* **Instructions to follow**
Across the entries below, the lines containing "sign" should be counted and only their number returned.
··· Given data
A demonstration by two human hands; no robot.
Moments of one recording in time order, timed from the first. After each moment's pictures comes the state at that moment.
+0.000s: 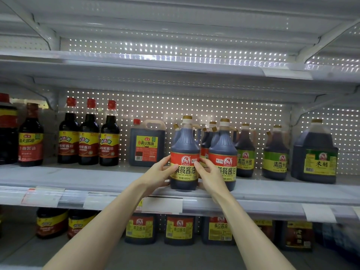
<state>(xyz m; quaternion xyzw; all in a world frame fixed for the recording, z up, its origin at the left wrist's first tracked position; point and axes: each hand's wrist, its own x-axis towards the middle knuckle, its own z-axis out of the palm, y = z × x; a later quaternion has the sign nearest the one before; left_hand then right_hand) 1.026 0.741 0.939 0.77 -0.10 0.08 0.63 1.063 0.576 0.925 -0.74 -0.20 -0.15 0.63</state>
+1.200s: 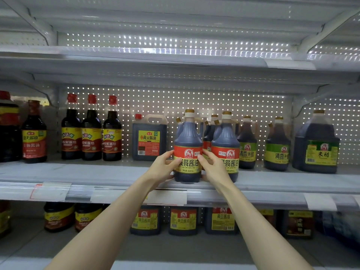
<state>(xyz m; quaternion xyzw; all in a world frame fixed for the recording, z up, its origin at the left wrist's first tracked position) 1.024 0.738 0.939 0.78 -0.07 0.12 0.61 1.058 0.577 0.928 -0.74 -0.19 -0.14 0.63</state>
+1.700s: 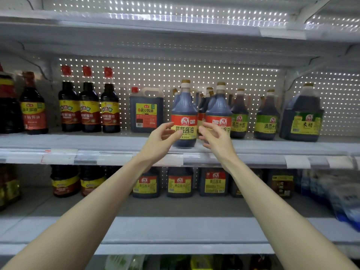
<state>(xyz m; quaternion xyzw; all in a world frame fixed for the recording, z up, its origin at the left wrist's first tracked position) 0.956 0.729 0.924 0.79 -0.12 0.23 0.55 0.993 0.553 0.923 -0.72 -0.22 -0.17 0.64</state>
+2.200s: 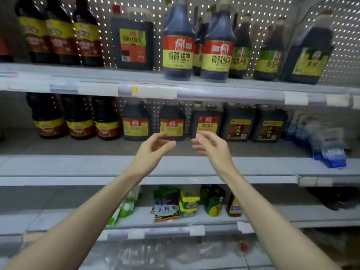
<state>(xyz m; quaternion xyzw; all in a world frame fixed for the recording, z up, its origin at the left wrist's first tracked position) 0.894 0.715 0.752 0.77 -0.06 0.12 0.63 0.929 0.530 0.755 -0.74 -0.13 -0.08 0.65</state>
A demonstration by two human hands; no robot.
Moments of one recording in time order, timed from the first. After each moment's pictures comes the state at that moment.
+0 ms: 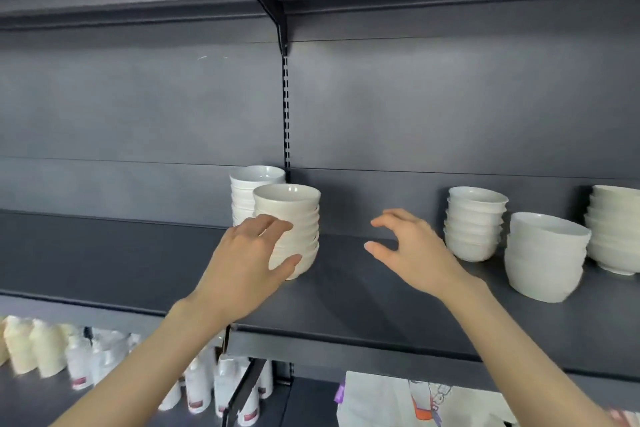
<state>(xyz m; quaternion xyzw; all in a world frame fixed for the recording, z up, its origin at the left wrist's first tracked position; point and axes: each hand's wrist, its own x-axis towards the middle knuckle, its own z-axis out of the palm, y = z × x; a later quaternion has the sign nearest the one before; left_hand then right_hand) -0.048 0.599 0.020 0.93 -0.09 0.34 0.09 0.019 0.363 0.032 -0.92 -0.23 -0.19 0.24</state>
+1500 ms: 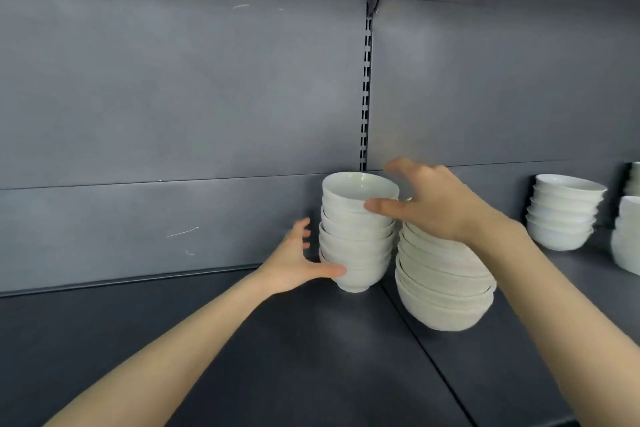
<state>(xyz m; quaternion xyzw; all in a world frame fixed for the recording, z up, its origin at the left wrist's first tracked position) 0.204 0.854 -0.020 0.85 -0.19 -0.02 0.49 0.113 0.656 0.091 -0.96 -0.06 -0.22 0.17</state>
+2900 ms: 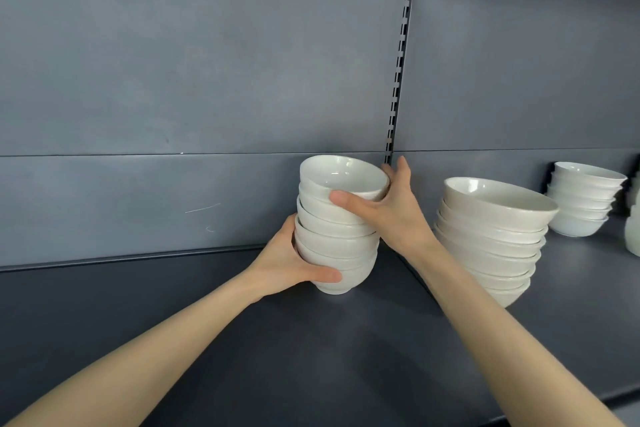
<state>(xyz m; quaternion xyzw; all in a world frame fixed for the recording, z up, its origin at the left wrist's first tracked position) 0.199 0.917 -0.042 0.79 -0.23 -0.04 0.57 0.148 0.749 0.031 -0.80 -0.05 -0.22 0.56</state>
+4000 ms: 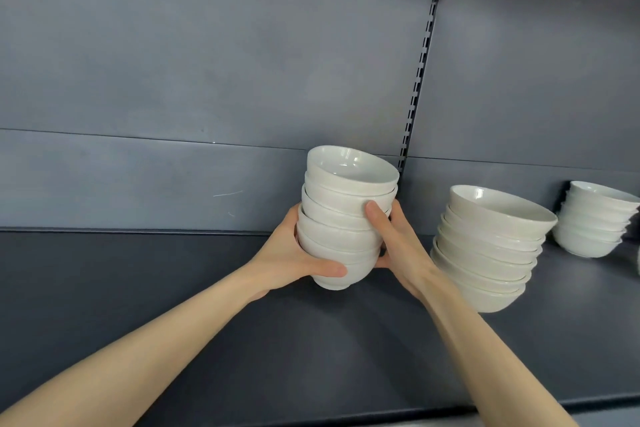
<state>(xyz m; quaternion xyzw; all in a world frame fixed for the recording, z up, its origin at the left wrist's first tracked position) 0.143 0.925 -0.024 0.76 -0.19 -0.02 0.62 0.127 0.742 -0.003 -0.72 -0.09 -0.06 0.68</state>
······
* **Answer to the exercise**
2